We accurately predicted less than 60% of eligible patients would participate and thus chose to recruit patients from a large number of centers in order to yield the projected sample size. Despite the relatively low recruitment rate, comparisons suggest our sample was not biased by important demographic or medical factors, or by center-specific recruitment practices and logistics. Although parents of LT recipients expressed sincere interest in issues surrounding school performance, many chose not to participate, citing problems related to travel, time off from work and school absence as a deterrent. Nevertheless, comparison between participants and non-participants did not suggest bias on the basis of demographic factors, and our sample appears to be similar to the full SPLIT cohort and the IQ standardization sample in important respects.
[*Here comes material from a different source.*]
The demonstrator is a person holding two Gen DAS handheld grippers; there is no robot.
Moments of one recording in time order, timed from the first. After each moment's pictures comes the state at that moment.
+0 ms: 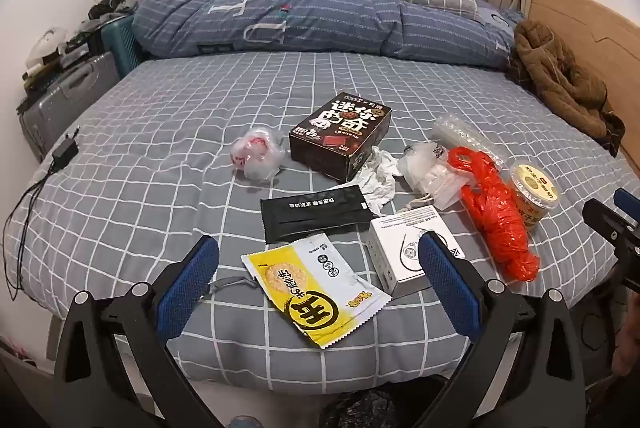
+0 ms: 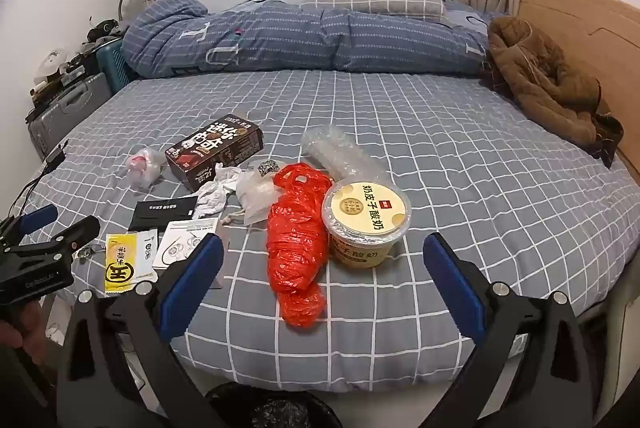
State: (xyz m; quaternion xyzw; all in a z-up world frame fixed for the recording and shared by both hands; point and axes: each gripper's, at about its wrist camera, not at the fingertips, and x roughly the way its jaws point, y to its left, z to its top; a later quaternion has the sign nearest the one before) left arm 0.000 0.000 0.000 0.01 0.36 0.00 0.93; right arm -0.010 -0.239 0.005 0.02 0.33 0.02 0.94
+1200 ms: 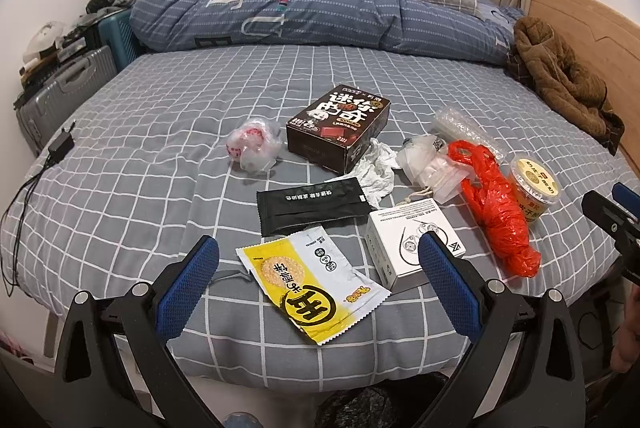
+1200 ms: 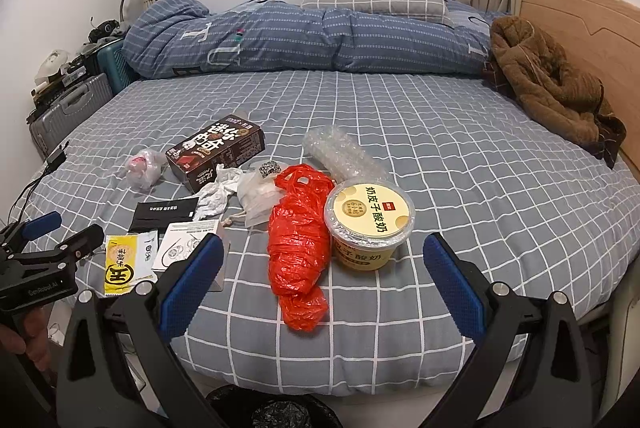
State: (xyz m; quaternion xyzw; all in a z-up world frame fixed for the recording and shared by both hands) left arm 0.003 0.002 -0.008 0.00 0.37 -0.01 0.93; right arm -0.005 -0.240 0.003 0.01 0.33 0.02 0.94
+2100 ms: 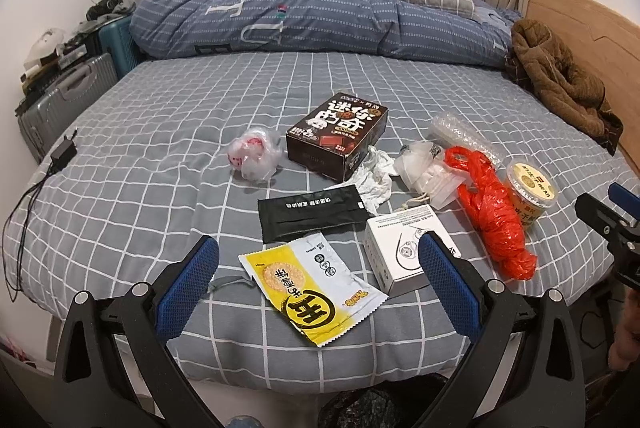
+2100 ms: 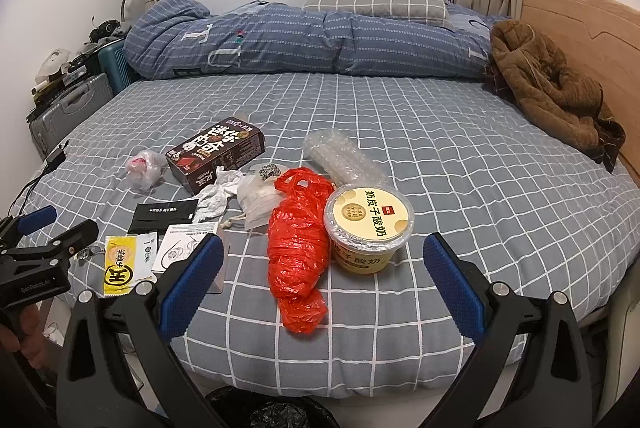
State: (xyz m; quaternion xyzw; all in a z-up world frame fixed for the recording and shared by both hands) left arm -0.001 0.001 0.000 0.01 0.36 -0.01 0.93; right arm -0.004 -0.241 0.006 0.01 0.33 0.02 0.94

Comparison of special education resource utilization of this sample with the full SPLIT cohort reveals 31% of these participants versus 34% of the full SPLIT cohort (ages 6–11 years) were receiving special educational support (IEP). (
18) Likewise 36% of the participants had a history of evaluation for an Individualized Educational Plan (IEP) versus 35% of patients 6–11 years of age in the overall SPLIT cohort. Thus, it would seem that this patient group does not have an over-representation of LT recipients with academic problems.
This report includes the preliminary findings of a longitudinal study that will include testing at a second time point (two years later) to help establish whether deficits observed at this early age are static or progressive. Also, future multi-variant modeling of risk factors may help determine if pre or post transplant variables have the largest impact. Since one fourth of the sample missed more than 10 school days in the prior 12 months, it will be important to consider the potential contribution of missed school days to cognitive and academic outcomes. Confirming the prevalence of neurocognitive deficits in older recipients and determining predictors of these functional outcomes will be key in driving modifications in medical care and public policy to optimize post-LT quality of life.
In summary, we report the results of the first multi-center study to examine neurocognitive functioning in children following LT. Early school-age children who had received LT prior to 5 years of age displayed twice the rate of intellectual delay and three times the rate of learning disability compared to the general population. Classroom performance suggested EF deficits are prevalent even at this early age. Analyses are in progress in this longitudinal study to assess the developmental course of these delays over time and to identify risk factors that predict adverse cognitive and academic outcomes.